Propofol in the pediatric intensive care unit, a safe and effective agent in reducing pain and sedation infusions: A single-center retrospective study


Advocate Children's Hospital, Oak Lawn


Introduction Propofol has long been used as an anesthetic agent during pediatric surgery. Its use in pediatric intensive care units has been largely controversial. A beneficial use of propofol is to facilitate weaning of other pain and sedation infusions such as opiates and benzodiazepines. However, some have advocated to not use propofol due to fear of possible adverse effects including propofol infusion syndrome and hemodynamic instability. The purpose of this study was to determine both the safety of propofol infusions in critically ill pediatric patients, as well as the change in the requirement of other pain and sedation infusions by use of a propofol infusion. Methods Single-center, retrospective data (January 2011 to January 2020) was obtained manually using a study-specific data extraction tool created for electronic medical records.

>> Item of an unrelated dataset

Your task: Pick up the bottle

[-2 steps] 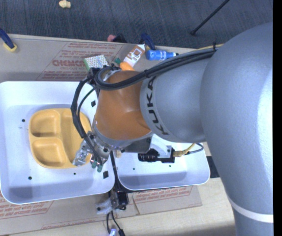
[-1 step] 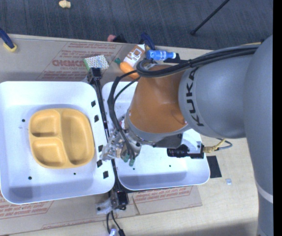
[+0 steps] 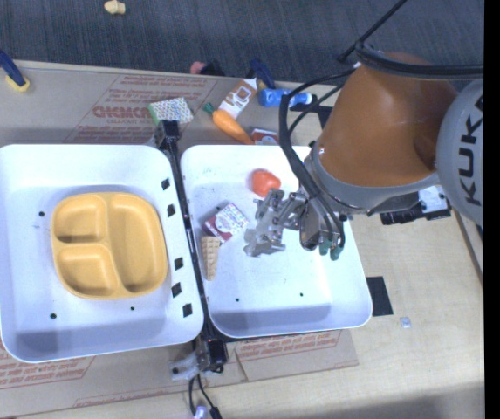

The data obtained included variables of interest that measured physiological parameters and pain/sedation infusion (morphine, fentanyl, hydromorphone, midazolam, and dexmedetomidine) rates during three time periods: before propofol initiation, immediately after discontinuation, and four hours after discontinuation. The physiological parameters were then compared to the pain and sedation infusion rates using paired Wilcoxon signed-rank tests. Results There was a total of 33 patients with an average age of 11.1 years who were given a median initial propofol infusion of 50 mcg/kg/min with a peak dose of 75 mcg/kg/min over an average of eight hours. Age had a weak and insignificant correlation with initial rate and duration and a moderate and significant correlation with peak rate and duration. Physiological parameters did not vary at any time point measured. There was a significant reduction in other pain and sedation infusions after discontinuation of propofol. Conclusion Propofol infusions are hemodynamically tolerated and the majority of patients who are on other pain and sedation infusions tolerate complete discontinuation of these infusions following propofol discontinuation.